▸ What is needed
Your copy should repeat each record exactly and contain none of the pictures.

[Extracted records]
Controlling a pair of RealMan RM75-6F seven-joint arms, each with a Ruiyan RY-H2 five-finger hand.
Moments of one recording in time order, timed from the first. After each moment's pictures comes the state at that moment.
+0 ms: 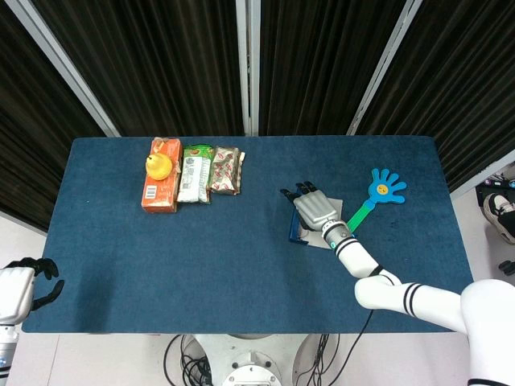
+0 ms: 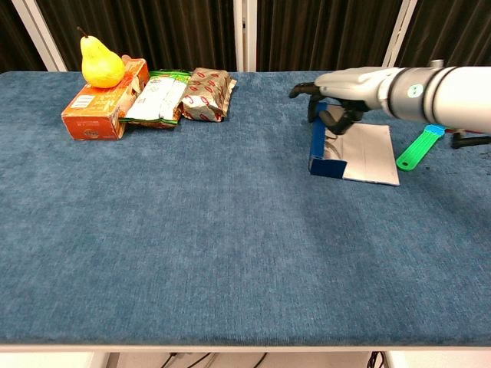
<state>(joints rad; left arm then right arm) -0.06 -1.11 -0.03 -1.60 1.49 1.49 0.03 0.98 -1.54 0.16 -1.31 -0.84 0.69 -0.40</state>
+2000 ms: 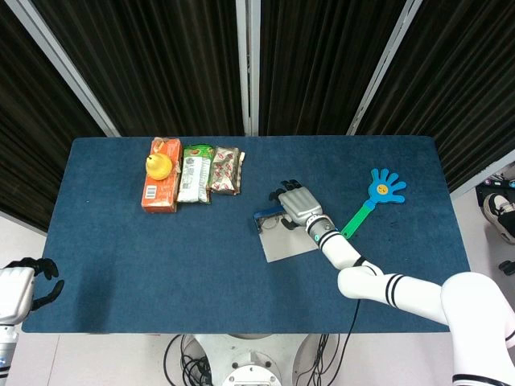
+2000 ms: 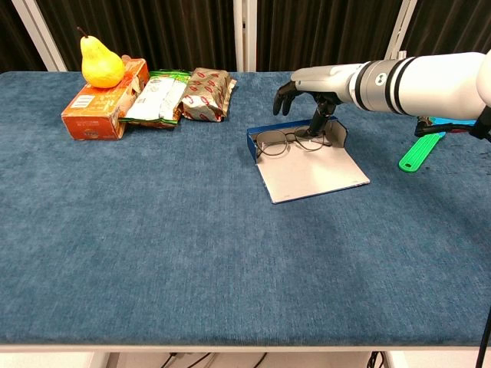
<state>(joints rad) -0.06 -1.11 -0.03 -1.60 1.49 1.48 0.02 1.08 -1.61 0.19 -1.21 -0.71 0.60 -0.38</state>
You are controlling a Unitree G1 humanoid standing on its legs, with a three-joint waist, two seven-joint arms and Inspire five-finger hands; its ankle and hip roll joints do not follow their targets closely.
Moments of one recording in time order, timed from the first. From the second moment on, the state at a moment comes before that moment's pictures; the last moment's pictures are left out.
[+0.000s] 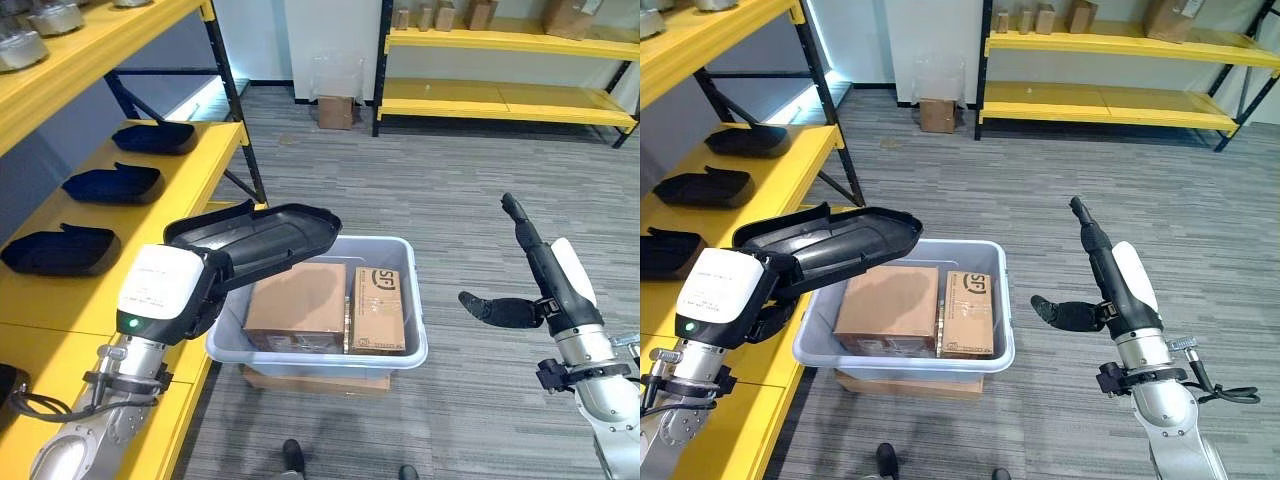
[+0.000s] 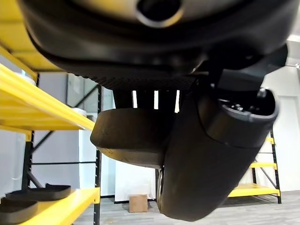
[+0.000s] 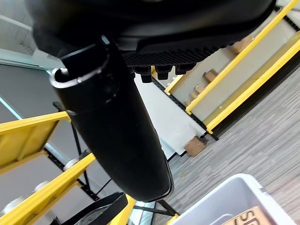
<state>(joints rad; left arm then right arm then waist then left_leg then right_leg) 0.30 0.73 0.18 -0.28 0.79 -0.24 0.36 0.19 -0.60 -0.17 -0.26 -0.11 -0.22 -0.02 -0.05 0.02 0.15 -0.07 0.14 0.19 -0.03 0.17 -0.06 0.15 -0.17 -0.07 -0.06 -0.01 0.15</state>
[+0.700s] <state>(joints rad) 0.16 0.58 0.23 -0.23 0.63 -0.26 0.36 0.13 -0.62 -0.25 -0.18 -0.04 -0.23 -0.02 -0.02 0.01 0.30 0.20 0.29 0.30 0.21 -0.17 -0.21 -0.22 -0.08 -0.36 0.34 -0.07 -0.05</state>
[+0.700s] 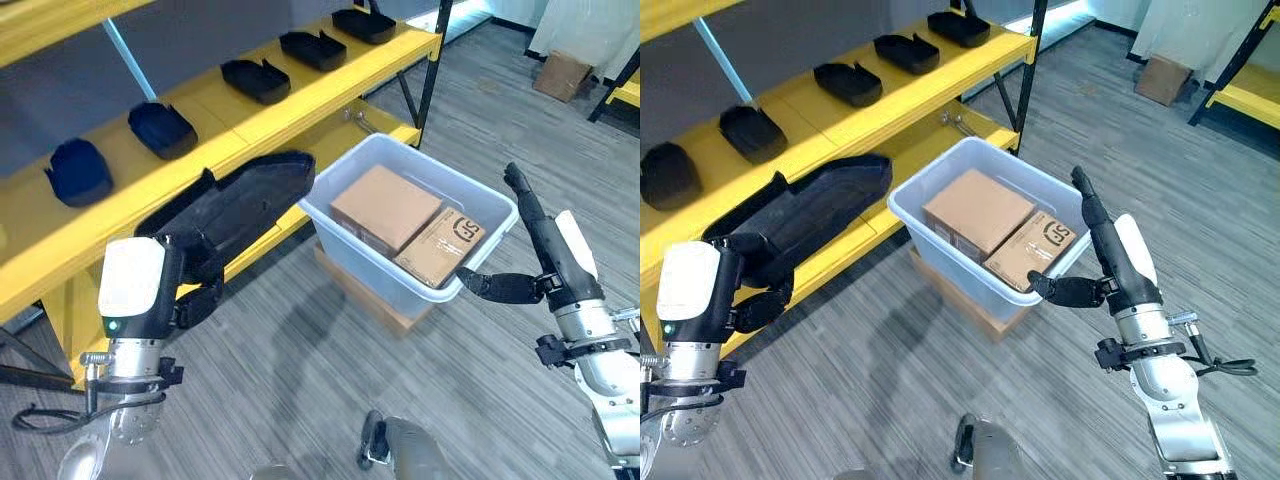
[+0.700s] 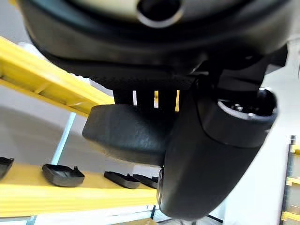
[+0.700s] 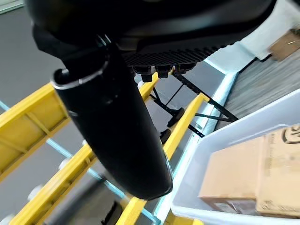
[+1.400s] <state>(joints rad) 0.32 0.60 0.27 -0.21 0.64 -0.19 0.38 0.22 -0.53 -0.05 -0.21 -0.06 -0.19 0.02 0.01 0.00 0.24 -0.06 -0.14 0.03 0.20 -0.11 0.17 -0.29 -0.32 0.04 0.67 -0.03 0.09</state>
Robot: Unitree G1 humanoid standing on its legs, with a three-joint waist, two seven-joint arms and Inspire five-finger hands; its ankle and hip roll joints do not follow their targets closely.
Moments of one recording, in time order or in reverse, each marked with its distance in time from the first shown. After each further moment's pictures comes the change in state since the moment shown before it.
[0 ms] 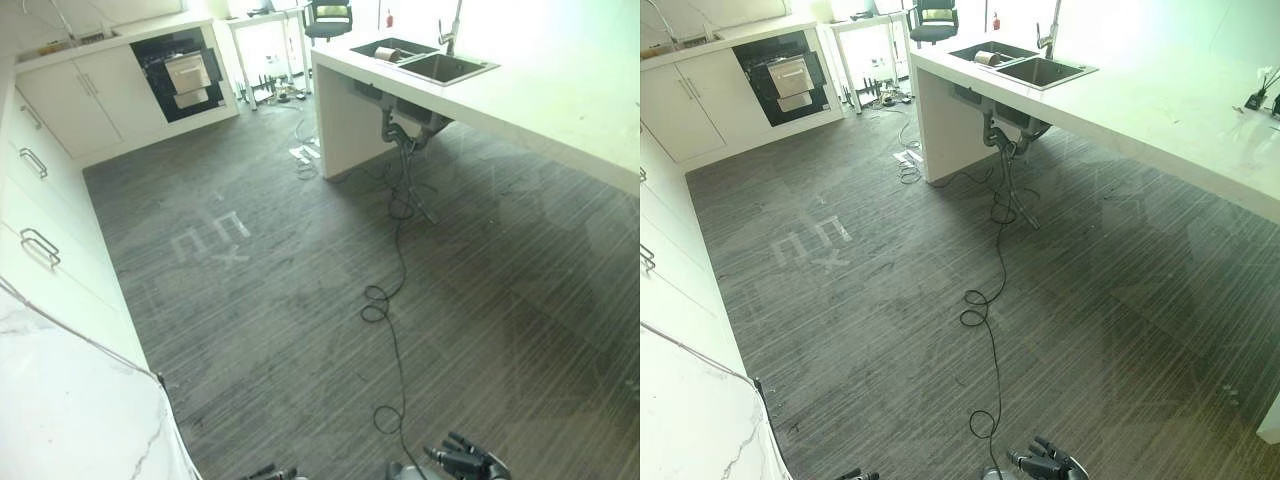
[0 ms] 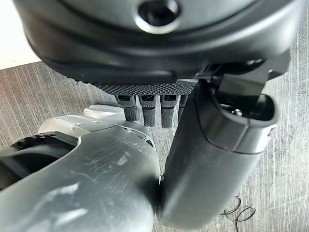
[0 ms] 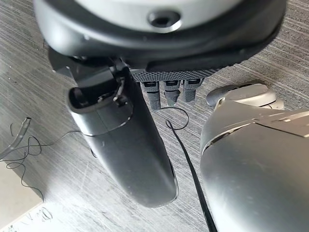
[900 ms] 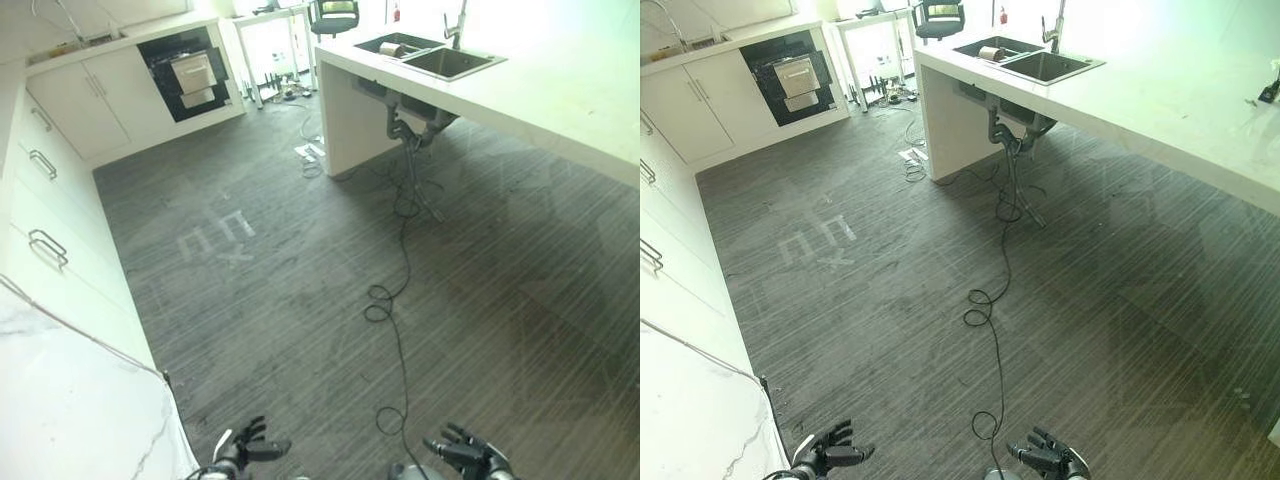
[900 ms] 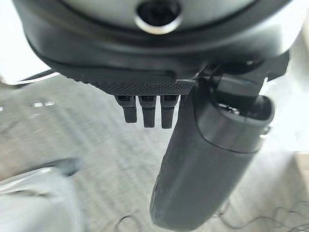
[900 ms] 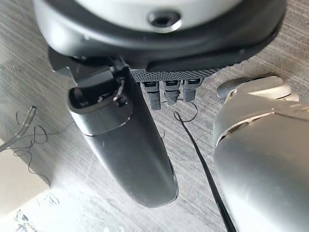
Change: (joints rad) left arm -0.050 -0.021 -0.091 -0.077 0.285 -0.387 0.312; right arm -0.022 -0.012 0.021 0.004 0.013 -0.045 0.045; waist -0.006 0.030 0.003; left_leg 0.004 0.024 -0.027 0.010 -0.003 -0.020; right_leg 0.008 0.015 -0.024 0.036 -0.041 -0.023
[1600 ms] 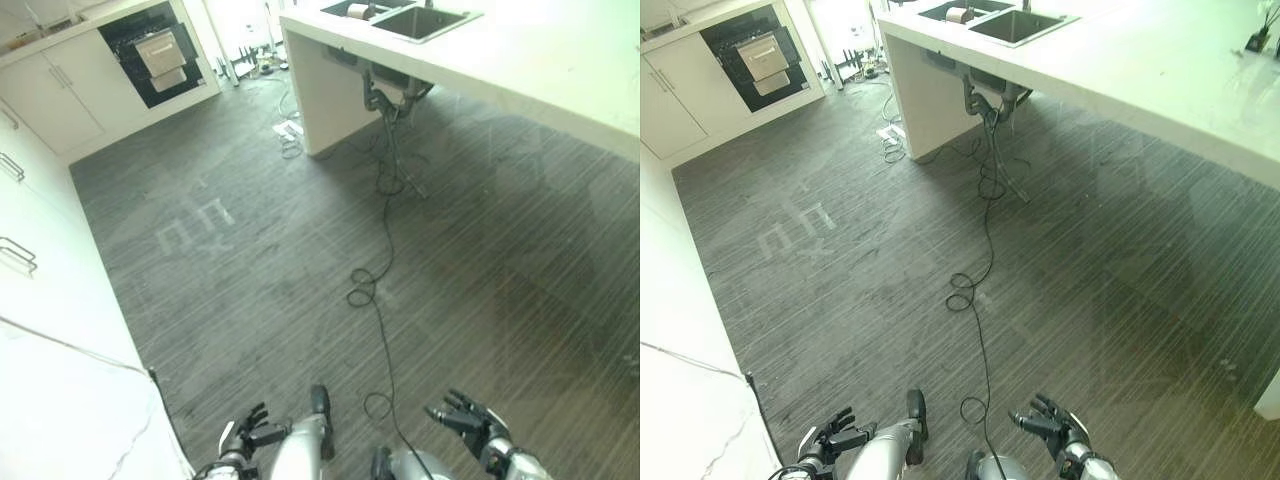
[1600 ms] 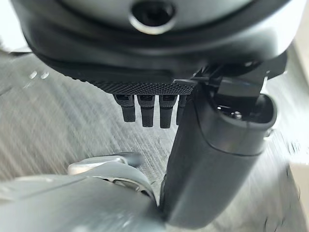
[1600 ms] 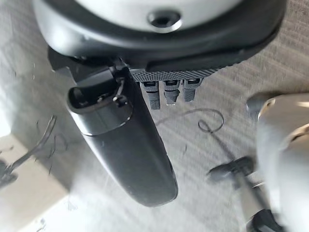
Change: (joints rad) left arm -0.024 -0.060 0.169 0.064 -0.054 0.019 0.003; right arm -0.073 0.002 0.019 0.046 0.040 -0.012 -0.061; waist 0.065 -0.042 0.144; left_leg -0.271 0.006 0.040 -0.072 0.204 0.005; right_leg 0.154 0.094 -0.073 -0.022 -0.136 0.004
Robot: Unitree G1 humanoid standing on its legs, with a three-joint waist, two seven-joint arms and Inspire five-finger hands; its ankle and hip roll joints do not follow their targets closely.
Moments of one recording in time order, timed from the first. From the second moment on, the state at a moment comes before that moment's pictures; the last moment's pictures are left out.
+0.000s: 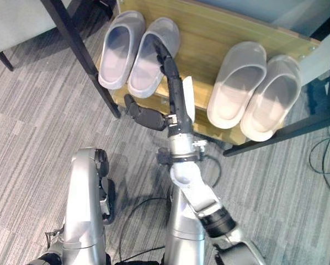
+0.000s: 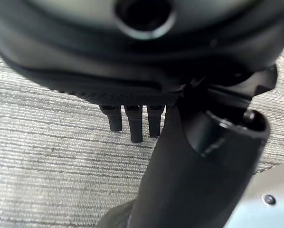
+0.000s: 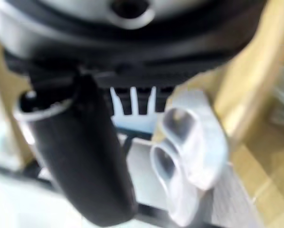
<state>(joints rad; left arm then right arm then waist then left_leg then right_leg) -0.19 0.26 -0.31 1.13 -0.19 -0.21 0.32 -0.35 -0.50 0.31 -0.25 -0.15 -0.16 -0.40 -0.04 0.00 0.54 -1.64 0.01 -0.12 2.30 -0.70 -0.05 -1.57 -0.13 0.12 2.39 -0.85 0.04</state>
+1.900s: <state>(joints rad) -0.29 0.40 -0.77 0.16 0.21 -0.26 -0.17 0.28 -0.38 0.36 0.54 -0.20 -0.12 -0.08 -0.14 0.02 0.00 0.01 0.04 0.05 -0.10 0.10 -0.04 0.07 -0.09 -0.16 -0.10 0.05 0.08</state>
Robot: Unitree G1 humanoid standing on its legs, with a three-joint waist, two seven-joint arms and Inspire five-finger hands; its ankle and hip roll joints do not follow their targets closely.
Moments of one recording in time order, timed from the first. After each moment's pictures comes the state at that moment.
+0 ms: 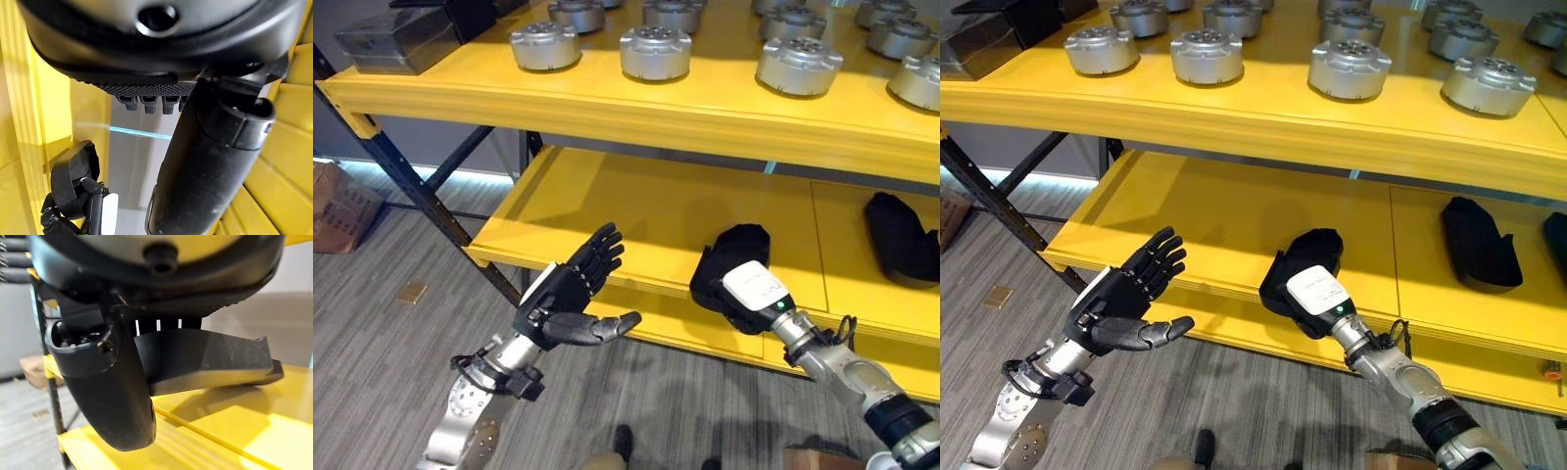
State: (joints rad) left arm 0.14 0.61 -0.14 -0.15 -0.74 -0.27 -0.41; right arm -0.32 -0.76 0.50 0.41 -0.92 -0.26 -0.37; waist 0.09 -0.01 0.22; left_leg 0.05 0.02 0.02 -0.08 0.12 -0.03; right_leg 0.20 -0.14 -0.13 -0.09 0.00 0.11
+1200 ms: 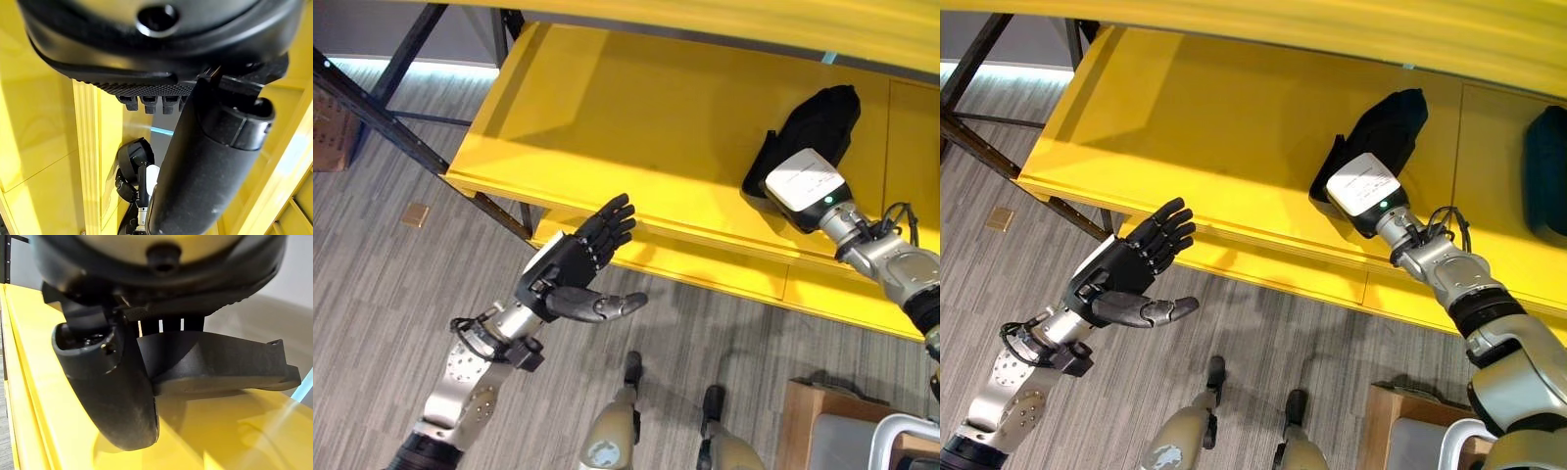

▸ Solution
Controlling a pair of RealMan RM75-6F seven-joint arms, each with a Ruiyan RY-H2 five-finger hand.
Moments of one recording in time order, timed from the first. After each moment's pictures comes the state at that moment.
+0 ms: 
+0 ms: 
<state>(joints rad; left arm then right arm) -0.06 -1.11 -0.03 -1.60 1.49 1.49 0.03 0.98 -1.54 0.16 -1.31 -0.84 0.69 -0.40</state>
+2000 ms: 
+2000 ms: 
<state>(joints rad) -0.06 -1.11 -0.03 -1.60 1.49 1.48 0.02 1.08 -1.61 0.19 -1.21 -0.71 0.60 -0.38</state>
You are controlling a Unitree G1 humanoid standing on its legs, with a three-joint waist, two seven-joint arms and Inspire five-finger hands; its ankle and hip roll joints do not follow their targets closely.
Moments of one recording in time order, timed from the first. From the second moment on, the state at a moment comes before that moment's pictures; the last moment's pictures are left out.
[+0.000s] 
[+0.000s] 
[+0.000s] 
<state>(joints rad; left arm then right arm then waist then left_leg then right_leg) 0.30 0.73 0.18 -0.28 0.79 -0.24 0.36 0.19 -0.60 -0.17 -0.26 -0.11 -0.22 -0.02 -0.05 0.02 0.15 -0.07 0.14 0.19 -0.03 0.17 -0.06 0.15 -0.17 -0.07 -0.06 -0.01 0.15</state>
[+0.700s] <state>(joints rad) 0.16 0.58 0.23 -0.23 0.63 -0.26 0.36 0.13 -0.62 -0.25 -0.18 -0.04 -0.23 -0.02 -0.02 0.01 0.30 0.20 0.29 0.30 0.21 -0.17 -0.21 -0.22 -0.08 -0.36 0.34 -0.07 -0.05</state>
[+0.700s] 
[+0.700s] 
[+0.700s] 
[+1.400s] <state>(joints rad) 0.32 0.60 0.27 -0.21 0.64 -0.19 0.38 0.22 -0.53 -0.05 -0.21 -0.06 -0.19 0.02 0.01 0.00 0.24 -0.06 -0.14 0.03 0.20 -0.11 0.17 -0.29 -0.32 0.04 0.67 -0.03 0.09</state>
Robot: Unitree G1 humanoid standing on its legs, with a three-joint waist, two seven-joint arms and Inspire five-finger hands; its ankle and hip roll joints do not follow their targets closely.
Moments of one recording, in time order or in reverse, each marked with its distance in time from the first shown. After each further moment's pictures comes the change in state since the moment shown before it.
[0 ms] 
[0 ms] 
[0 ms] 
[900 ms] 
[900 ms] 
[900 ms] 
Change: (joints rad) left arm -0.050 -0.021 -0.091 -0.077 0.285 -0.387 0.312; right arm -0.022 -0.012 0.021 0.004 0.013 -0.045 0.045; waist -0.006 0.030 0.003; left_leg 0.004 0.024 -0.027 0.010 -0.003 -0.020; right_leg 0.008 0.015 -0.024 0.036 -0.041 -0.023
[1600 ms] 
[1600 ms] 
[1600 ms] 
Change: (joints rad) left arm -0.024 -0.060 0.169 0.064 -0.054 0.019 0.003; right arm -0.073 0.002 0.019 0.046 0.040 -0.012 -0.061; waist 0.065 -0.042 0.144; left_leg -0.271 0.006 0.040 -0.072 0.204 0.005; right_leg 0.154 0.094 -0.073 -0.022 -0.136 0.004
Robot: Unitree G1 humanoid standing on its legs, with a three-joint waist, two seven-joint arms and Inspire five-finger hands; its ankle and hip roll joints do not follow their targets closely.
Moments of one recording in time order, timed from the first. From the second moment on, the state at a moment comes before that moment's pictures; the last moment's pictures are left out.
+0.000s: 
+0.000s: 
+0.000s: 
<state>(joints rad; left arm then right arm then waist then left_leg then right_leg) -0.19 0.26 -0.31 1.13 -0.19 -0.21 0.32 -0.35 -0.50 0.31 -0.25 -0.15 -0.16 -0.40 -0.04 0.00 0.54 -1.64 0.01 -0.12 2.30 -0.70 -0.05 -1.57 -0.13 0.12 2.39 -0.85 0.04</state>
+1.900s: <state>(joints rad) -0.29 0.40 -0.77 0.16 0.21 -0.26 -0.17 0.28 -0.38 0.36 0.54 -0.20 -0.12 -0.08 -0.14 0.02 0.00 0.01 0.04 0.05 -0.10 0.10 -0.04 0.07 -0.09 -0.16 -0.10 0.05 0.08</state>
Robot: Unitree G1 humanoid standing on its legs, with a three-joint waist, two seven-joint arms and Inspire five-finger hands; its ankle and hip roll joints do not follow their targets closely.
Moments of one recording in time order, timed from the first. After each moment's pictures comes the state at that moment.
+0 ms: 
State: (joints rad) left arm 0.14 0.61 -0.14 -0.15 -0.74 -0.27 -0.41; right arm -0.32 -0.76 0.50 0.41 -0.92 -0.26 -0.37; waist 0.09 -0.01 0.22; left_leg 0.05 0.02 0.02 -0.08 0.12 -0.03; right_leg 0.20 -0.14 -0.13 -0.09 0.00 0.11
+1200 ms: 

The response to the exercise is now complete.